## Task prompt:
Note every line in the entries that contains the string "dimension", and copy it.

## Task material:
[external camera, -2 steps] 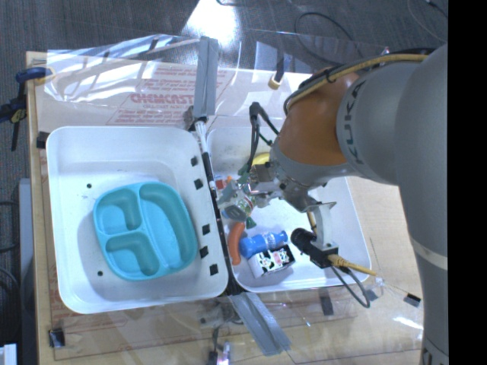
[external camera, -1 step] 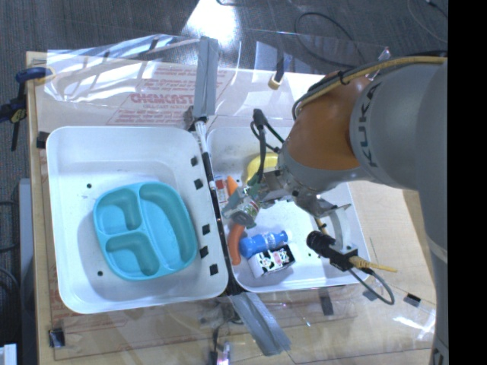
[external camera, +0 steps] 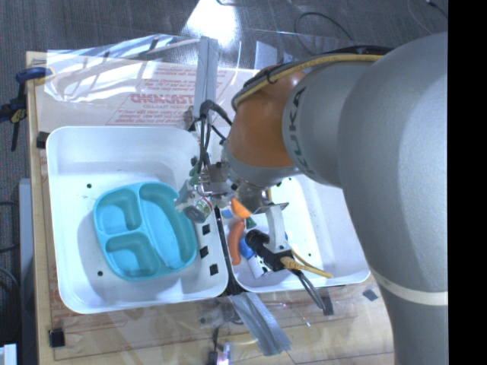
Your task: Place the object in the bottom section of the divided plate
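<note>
Grey arm (external camera: 380, 166), nearest the lens, is seen reaching in from the right w/ orange band (external camera: 262, 128) above the wrist. End effector (external camera: 199, 200) is positioned by the divider between both bins, at the blue divided plate's (external camera: 144, 230) right rim; whether it is spread or pinching can't be told. Plate is seated in left bin (external camera: 68, 166). Orange object (external camera: 240, 209) & other small items are left in right bin (external camera: 335, 234).

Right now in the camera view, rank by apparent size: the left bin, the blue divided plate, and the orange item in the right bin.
1. left bin
2. blue divided plate, lying inside that bin
3. orange item, partly hidden by the arm, so its full size is unsure
</note>
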Tool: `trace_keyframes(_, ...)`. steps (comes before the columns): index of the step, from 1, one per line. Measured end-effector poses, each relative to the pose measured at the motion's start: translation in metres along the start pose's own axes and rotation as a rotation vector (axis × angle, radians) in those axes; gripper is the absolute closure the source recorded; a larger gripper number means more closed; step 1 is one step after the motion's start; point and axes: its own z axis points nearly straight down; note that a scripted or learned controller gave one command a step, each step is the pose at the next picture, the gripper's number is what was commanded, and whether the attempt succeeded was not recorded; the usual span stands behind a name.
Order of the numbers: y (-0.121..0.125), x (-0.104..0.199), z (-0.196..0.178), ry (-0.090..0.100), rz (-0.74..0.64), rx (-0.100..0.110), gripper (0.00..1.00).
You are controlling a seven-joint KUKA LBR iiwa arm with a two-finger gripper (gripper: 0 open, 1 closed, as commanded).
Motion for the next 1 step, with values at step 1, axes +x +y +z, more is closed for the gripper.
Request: trace_keyframes(1,0.0000,-0.0008,-0.0002,0.000,0.002,-0.001,0.00)
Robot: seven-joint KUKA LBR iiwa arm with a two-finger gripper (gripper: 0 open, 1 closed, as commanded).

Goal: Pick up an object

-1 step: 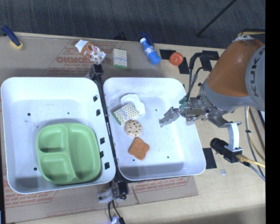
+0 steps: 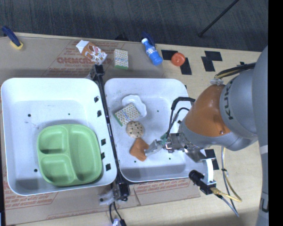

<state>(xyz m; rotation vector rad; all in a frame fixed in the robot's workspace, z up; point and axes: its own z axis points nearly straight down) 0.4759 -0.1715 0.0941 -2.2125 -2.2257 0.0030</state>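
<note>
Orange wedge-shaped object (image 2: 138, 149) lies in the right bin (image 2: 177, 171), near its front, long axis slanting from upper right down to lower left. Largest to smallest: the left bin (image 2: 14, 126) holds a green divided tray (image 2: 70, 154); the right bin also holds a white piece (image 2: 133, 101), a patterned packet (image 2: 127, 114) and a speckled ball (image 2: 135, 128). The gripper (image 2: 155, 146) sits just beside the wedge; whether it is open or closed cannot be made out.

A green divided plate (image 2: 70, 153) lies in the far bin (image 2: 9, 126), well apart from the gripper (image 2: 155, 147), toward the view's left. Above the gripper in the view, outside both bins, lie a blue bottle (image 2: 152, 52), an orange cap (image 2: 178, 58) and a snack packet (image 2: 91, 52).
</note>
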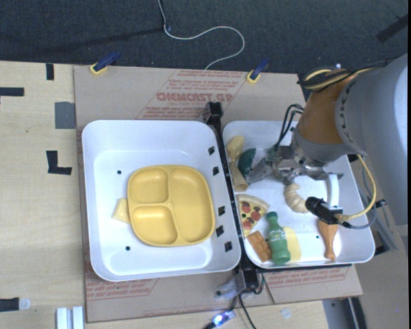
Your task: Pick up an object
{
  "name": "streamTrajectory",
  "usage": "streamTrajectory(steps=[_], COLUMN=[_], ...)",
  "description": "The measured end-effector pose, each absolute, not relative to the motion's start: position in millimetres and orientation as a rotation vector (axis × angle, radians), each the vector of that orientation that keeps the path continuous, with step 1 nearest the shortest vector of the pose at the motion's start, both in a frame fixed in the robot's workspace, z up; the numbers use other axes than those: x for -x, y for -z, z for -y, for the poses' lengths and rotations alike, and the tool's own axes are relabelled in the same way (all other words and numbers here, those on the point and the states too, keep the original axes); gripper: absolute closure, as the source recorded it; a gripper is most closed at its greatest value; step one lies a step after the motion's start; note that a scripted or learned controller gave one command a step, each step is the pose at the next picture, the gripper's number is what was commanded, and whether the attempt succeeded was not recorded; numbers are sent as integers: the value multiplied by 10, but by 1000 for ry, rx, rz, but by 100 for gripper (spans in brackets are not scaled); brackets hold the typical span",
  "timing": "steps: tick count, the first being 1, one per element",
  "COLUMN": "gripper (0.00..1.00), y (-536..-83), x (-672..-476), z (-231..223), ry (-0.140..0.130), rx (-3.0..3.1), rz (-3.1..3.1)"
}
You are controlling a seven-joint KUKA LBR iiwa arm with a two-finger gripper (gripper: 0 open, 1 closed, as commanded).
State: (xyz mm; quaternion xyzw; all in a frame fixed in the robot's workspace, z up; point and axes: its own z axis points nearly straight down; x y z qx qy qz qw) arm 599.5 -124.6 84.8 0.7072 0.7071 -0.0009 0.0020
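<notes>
The right bin (353, 184) holds several toy foods. A green bottle (277, 237) lies near its front, next to a pale yellow block (293, 247) and a brown piece (258, 245). A pizza slice (251, 211) lies by the left wall. A croissant (294, 197) sits mid-bin and a drumstick (329, 240) at the front right. A dark green item (246, 160) and pale yellow pieces (235, 145) lie at the back left. My gripper (274, 168) hangs low over the bin's middle, between the green item and the croissant, with nothing visibly held.
The left bin (103, 149) holds a yellow divided plate (171, 204) with a pale yellow slice (118, 210) poking out at its left. The arm's orange band (322, 118) and grey body cover the right bin's back right. A black plug with a yellow cable (323, 209) hangs beside the croissant.
</notes>
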Motion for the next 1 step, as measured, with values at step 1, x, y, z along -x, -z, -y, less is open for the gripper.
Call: streamTrajectory(steps=[1], gripper=[100], y=[-950], x=[-5994], z=[1235], ry=[2], rx=[-2219], rz=[-2222])
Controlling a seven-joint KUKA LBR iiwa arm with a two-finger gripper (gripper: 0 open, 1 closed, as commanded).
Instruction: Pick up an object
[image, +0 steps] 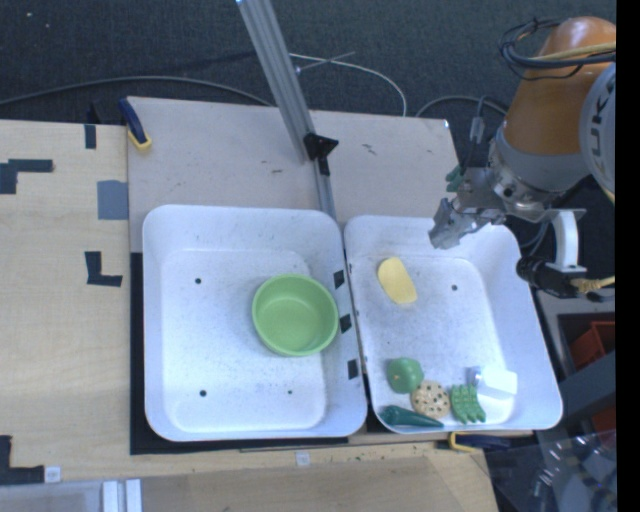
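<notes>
Tool (447, 232) poised above right bin's (520, 330) far rim, grip state impossible to tell. Nearest pickable thing: yellow object (397, 281), lying on bin floor just left and nearer camera, long axis roughly front-to-back.

- We read only part of one marking: large dark letters on the grey arm (600, 100) at the right edge of the view, seemingly "UK", cut off by the frame.
- We find no readable text, number or label on the two bins or on the things lying in them.
- The dark tape pieces on the bench (60, 300) form shapes, not letters we can read.
</notes>
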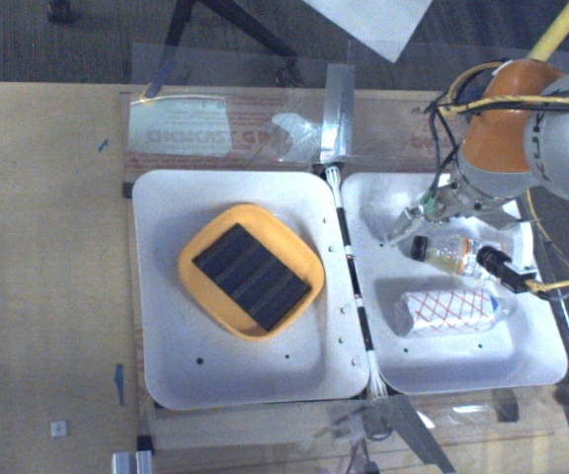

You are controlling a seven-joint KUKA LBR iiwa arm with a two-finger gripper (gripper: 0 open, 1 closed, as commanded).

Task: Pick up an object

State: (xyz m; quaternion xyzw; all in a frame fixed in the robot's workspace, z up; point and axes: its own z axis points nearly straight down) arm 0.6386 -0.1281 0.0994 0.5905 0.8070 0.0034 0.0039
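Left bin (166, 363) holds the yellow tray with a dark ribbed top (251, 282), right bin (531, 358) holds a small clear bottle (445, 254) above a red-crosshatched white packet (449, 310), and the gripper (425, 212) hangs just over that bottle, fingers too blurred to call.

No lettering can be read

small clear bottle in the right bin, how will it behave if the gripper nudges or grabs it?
The small clear bottle lies on its side in the right bin, so a nudge would probably roll it. Its smooth, rounded body may slip between fingers. It looks light for its size, likely skidding before the gripper closes.
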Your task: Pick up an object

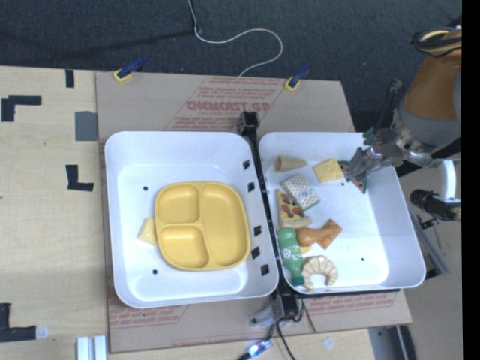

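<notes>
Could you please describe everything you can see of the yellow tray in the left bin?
The tray is a glossy, plastic-looking yellow dish with rounded corners, divided into three compartments. It lies flat, right side up and slightly rotated, in the middle of the left bin. Its left edge overlaps a pale yellow wedge.

A broad orange band [433,88] is seen on the arm [431,107] at the right, wrapped round a rounded body, and a second orange curve is seen above it, edged in dark grey. Below the band a pale grey, metallic wrist section is shown, ringed and slightly glossy. From it a small dark pincer [358,172] of grey and black parts is carried, its details too small to be made out. A thin dark cable is seen beside the wrist.
</notes>
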`<state>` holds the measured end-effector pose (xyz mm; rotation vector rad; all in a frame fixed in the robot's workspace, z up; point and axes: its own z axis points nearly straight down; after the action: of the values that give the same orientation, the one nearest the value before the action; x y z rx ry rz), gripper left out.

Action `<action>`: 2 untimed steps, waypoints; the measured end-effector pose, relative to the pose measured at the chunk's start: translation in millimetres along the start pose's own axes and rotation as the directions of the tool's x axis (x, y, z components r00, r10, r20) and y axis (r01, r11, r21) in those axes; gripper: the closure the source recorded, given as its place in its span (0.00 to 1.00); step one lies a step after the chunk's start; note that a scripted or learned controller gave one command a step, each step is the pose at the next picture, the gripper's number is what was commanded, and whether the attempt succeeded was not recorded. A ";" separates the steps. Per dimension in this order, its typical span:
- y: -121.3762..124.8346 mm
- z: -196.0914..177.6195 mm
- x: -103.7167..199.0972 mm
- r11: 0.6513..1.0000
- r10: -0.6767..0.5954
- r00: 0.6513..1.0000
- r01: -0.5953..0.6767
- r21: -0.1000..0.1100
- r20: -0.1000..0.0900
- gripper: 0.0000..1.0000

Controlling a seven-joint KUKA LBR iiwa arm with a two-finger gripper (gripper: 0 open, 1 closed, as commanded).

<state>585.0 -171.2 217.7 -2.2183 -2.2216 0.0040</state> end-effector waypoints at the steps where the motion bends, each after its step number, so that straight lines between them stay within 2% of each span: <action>1: -16.2 0.1 51.9 1.000 -0.003 1.000 0.003 0.000 -0.002 1.00; 2: -49.1 -10.4 91.2 1.000 -0.003 1.000 0.003 0.001 -0.002 1.00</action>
<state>535.8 -80.1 228.3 -2.2134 -2.2237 0.0022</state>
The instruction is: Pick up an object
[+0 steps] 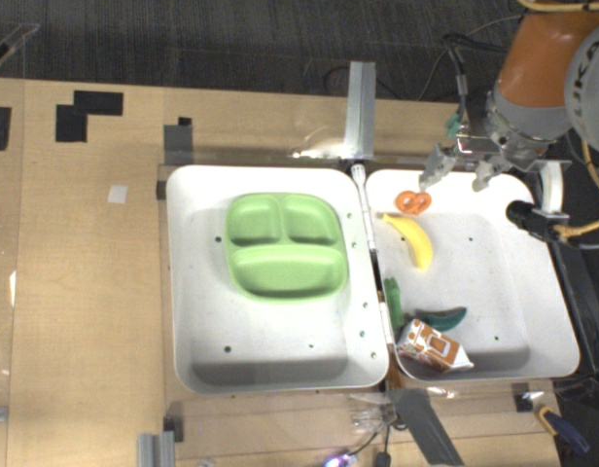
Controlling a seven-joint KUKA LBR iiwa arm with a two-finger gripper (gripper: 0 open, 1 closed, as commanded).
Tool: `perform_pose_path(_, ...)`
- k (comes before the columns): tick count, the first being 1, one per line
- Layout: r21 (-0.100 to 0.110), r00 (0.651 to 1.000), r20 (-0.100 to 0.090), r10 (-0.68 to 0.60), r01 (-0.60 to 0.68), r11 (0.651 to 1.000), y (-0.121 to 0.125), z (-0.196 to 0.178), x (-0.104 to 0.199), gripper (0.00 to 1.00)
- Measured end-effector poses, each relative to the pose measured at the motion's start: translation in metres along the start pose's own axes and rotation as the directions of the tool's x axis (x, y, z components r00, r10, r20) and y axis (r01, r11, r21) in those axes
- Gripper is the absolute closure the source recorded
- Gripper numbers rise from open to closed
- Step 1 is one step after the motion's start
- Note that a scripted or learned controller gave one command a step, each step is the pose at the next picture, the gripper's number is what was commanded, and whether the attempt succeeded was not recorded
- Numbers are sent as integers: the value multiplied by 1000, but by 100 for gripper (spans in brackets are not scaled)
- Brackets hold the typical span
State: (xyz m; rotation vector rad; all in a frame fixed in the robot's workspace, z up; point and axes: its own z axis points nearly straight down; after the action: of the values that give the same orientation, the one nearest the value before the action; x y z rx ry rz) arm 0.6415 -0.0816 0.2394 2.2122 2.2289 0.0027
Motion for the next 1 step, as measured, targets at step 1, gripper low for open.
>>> perform_pose_path(1,0,989,0,-148,148,989,-13,50,5,0)
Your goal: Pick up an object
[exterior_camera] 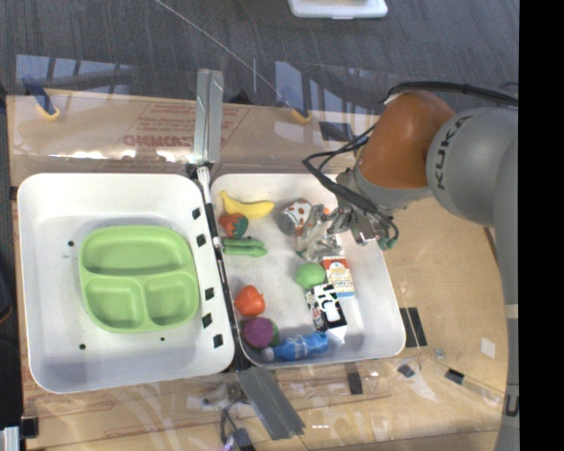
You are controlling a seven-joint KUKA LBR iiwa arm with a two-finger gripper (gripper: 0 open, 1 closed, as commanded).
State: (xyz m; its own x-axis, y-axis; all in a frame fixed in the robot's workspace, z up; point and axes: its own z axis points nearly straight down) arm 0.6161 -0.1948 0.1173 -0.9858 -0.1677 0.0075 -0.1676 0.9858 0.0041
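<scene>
bench [458, 291] | wood-tone top | L white bin [44, 291] + R white bin [374, 304] side by side

My station sits on a light tan wooden bench top [458, 291], partly covered by a clear glossy plastic sheet [115, 132] with faint red printed lettering. The sheet reflects pale blue window-like patches along its far edge. Beyond the bench I note a dark grey carpeted floor [106, 31] with a fine ribbed texture. A white flat rectangular object [338, 7] lies at the top edge of the view, cut off by the frame. Small black tape marks [412, 326] dot the bench surface near its front right. Lighting is even and diffuse, with no hard shadows.
</scene>
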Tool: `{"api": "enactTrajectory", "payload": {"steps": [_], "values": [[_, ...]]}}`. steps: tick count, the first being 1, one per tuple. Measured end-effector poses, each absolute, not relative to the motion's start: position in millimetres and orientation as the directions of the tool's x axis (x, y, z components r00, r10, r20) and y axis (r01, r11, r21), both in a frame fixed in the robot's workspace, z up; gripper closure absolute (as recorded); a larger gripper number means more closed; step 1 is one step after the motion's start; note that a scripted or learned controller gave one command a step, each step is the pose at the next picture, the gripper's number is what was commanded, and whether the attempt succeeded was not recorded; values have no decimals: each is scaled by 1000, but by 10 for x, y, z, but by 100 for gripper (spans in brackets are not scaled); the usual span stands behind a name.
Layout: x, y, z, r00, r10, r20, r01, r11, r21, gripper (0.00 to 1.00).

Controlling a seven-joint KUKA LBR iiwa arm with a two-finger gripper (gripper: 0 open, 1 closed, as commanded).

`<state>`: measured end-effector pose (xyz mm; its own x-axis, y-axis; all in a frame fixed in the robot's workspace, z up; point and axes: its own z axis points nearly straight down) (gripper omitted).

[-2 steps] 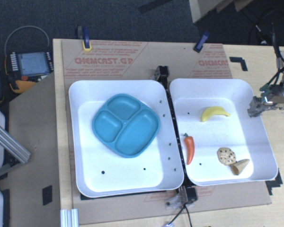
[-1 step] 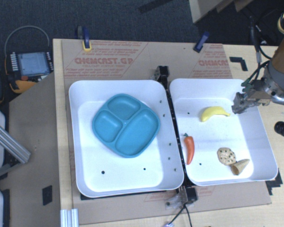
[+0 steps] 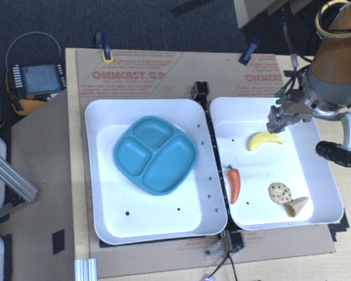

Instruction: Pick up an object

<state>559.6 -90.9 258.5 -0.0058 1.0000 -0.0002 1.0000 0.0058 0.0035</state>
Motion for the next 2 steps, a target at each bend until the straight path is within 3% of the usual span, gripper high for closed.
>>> {"api": "enactTrajectory", "payload": {"steps": [1, 2], "values": [[5634, -417, 2539, -1, 1000, 1, 1000, 1, -1, 100], [5869, 122, 2546, -6, 1000, 1, 1000, 6, 4, 100]]}}
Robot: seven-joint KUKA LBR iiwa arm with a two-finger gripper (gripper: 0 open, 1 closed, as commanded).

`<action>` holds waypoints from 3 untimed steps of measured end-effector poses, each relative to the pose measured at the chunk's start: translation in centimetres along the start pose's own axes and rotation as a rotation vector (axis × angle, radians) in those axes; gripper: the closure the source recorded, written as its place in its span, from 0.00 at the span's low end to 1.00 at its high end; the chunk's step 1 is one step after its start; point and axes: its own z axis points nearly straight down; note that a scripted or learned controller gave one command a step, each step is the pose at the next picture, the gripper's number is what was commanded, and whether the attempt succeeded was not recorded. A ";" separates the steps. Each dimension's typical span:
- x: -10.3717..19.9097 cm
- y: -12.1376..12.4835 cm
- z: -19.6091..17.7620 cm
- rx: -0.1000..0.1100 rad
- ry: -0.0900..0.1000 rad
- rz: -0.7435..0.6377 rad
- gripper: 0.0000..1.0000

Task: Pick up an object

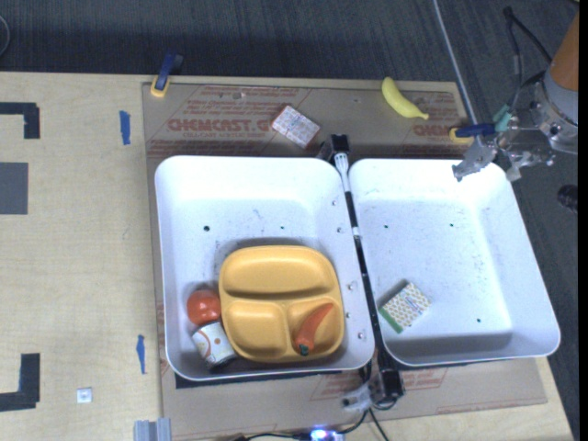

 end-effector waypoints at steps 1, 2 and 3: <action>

## Answer to this exercise:
Action `<action>`: 2 untimed steps, waypoints; the measured end-effector pose, relative to the pose measured at the chunk's start: translation in millimetres along the start pose's own axes and rotation as the directions of the tool's x axis (x, y, z components r00, r10, r20) and y axis (r01, r11, r21) in those axes; gripper: the closure the source recorded, given as its place in its span (0.00 to 1.00); step one lies a step after the chunk's start; note that a scripted or learned controller gave one command a step, each step is the pose at the next picture, the gripper's number is what was commanded, and whether the attempt succeeded was not recorded. A ";" separates the steps. Per dimension in this order, its typical span:
`<action>` holds waypoints from 3 untimed steps of measured end-effector poses, each relative to the pose measured at the chunk's start: translation in centimetres along the start pose's own axes and rotation as a rotation vector (axis × angle, radians) in those axes; gripper: the closure the source recorded, written as its place in its span, from 0.00 at the span's low end to 1.00 at its high end; the chunk's step 1 is one step after its start; point and axes: its own z axis points nearly straight down; note that a scripted or learned controller gave one command a step, each step is the pose at the next picture, the gripper's number is what was commanded, and whether the attempt succeeded was not recorded. A ";" separates the steps. Each dimension's typical span:

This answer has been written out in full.